Wir werden uns gemeinsam hier im Hause mit den Fragen beschäftigen und dann auf der Ebene der Landesregierung in Berlin tätig werden.
Herr Präsident, meine Damen und Herren! Zu besprechen ist der Dreiundzwanzigste Datenschutzbericht. In den Jahren seit 1974, als der Datenschutzbericht, wenn ich das richtig gelesen habe, zum ersten Mal vorgelegt wurde, hat sich einiges beim Thema „Datenschutz“ getan. Vieles hat sich geändert.
Bei dem aktuellen Bericht wird bereits in der Einleitung deutlich, was die Themen des Datenschutzes zunehmend bestimmt und auch seine Wahrnehmung in der Öffentlichkeit derzeit bestimmt.
Herr Pörksen hat das schon richtig angesprochen.

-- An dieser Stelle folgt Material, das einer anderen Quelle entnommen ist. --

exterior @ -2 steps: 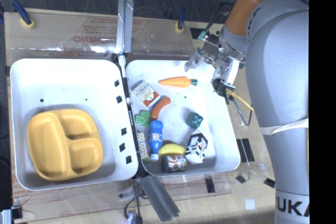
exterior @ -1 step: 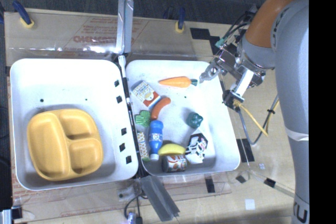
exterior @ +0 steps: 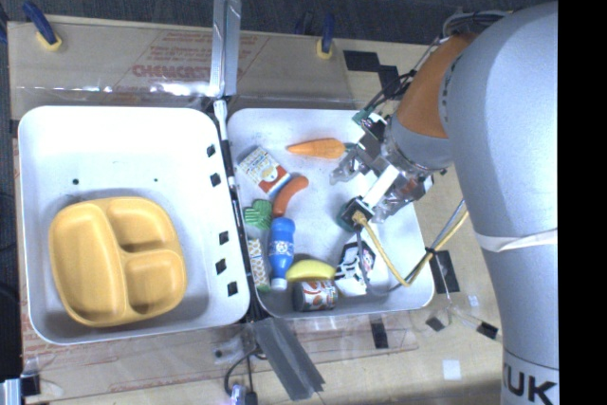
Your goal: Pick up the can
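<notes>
The can [exterior: 315, 296] is a small dark tin with a reddish label. It lies on its side against the front wall of the right bin [exterior: 408, 247], just below a banana [exterior: 310, 270]. My gripper [exterior: 350, 191] hangs over the middle right of that bin, well behind the can and a little to its right. Its fingers are spread, one near the carrot [exterior: 316, 148] and one lower down, with nothing between them.
A blue bottle [exterior: 281, 251], a black-and-white item [exterior: 354, 266], a sausage [exterior: 290, 192], a small carton [exterior: 261, 169] and a green piece [exterior: 257, 213] crowd the right bin. The left bin [exterior: 57, 138] holds a yellow divided plate [exterior: 117, 256]. A yellow cable [exterior: 389, 266] trails from the wrist.
</notes>
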`<state>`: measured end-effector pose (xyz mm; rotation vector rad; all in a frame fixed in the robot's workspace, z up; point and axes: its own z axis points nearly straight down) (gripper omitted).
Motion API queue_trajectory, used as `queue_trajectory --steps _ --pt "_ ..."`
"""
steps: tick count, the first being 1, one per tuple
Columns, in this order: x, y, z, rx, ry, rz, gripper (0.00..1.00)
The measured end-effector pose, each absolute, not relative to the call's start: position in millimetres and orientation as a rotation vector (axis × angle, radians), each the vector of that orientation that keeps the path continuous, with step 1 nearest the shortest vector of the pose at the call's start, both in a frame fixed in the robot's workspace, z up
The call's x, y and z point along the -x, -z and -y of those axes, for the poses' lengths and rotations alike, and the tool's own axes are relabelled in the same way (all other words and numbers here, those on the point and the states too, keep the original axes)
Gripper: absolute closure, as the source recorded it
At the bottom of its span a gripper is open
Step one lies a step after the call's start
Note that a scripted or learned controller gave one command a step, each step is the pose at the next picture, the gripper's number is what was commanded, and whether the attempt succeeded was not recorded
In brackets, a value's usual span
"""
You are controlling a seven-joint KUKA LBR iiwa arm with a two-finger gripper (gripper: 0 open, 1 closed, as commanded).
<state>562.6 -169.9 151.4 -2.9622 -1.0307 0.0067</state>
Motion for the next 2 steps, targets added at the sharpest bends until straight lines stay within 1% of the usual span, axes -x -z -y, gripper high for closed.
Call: queue_trajectory --steps 1,2 --pt "-631.9 -149.3 201.0 2.931 -0.004 1.122 0.00" --pt "-641.4 -140.2 202.0 3.018 -0.002 0.863 0.00"
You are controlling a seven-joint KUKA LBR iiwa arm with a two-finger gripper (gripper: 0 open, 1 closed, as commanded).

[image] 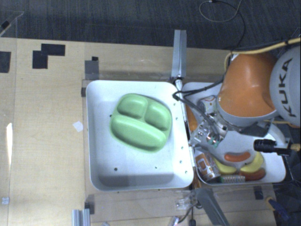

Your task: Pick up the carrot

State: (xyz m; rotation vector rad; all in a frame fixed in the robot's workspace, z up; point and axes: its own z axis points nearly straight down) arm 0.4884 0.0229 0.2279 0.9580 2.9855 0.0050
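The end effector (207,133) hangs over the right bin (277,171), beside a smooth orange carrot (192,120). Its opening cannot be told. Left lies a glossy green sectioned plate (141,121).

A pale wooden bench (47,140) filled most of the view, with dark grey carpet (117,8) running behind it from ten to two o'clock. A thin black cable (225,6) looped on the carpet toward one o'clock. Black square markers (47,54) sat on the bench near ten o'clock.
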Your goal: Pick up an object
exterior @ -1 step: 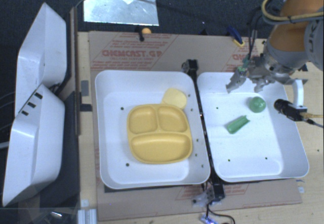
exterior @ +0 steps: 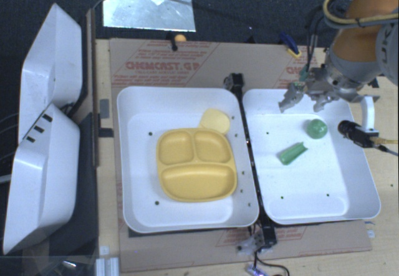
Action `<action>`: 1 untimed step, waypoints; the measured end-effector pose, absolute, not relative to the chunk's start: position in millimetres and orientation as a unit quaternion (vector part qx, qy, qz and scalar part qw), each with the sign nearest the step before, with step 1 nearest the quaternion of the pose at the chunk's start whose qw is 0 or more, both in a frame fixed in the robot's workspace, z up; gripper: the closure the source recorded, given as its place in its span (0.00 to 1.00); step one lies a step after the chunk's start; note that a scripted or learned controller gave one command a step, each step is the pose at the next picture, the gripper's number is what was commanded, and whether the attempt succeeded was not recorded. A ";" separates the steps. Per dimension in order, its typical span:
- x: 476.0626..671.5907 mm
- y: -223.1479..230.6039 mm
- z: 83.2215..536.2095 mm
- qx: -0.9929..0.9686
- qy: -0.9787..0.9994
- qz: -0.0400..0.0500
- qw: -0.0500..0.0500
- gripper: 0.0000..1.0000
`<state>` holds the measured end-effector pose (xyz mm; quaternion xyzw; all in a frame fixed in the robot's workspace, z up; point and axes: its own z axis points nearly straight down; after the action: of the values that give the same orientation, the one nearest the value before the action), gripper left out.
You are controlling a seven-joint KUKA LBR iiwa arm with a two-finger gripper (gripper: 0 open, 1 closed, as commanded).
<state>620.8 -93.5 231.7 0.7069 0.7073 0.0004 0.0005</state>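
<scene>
Approach step, nothing gripped yet.

Seen at about 1 o'clock in the view: the end effector [exterior: 305,98], hanging over the far rim of the right bin [exterior: 312,206], fingers apparently spread and bare, though blurred enough to leave some doubt. Nearest candidates: a green ball [exterior: 317,128] just toward 5 o'clock from the end effector, and a green wedge [exterior: 292,152] near it toward 6 o'clock, both loose on the bin floor. Over at 9 o'clock, in the left bin [exterior: 140,206], a yellow divided tray [exterior: 196,164] with a pale yellow disc [exterior: 216,121] touching its far edge. Called for next, probably: a short shift toward the ball, a straight descent, then a centred closure, given how easily a round thing rolls.
</scene>
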 end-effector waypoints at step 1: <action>613.3 -96.8 172.7 0.707 0.707 -0.001 -0.001 0.00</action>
<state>613.3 -96.8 172.7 0.7072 0.7070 -0.0012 -0.0015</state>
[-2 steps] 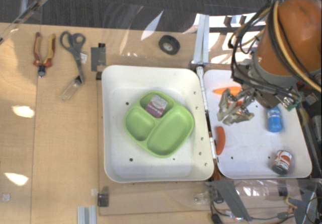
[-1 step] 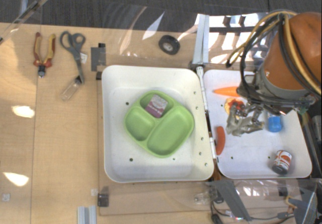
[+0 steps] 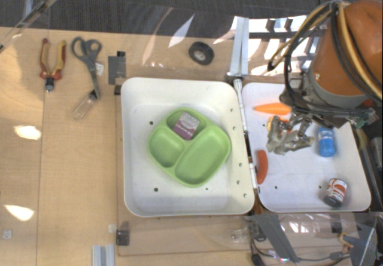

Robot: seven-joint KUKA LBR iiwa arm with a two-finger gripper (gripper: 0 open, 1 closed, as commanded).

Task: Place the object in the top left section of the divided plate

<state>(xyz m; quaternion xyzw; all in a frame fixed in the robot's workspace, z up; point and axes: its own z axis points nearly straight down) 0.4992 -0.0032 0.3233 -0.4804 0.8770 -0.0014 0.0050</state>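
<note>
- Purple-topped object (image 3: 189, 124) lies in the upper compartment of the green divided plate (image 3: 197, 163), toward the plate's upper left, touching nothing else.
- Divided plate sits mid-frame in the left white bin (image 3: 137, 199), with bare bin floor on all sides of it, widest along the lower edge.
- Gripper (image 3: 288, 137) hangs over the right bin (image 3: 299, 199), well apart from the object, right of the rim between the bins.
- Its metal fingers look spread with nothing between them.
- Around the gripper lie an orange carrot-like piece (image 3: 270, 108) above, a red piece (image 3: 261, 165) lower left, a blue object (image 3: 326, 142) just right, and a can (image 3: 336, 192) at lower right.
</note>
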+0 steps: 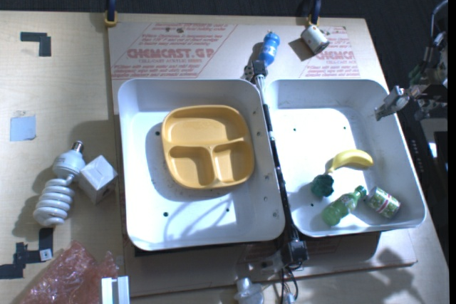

Es ist nicht mehr primär – ich sage primär – der Datenhunger des Staates, es ist vielmehr das Internet, Web 2.0, Google, Facebook, Apple und Co.
Das wird nicht nur in der Einleitung deutlich, sondern auch auf den nächsten Seiten, den ersten Seiten des Berichts, wo es um Grundsatzfragen des Datenschutzes geht. Die Gliederung lautet:
1.1 Stellenwert des Datenschutzes in Rheinland-Pfalz. Der aus Sicht des Datenschutzbeauftragten hohe Stellenwert des Datenschutzes in diesem Haus wird darin ausgeführt, auch die erfreulicherweise gute Zusammenarbeit mit den Behörden des Landes.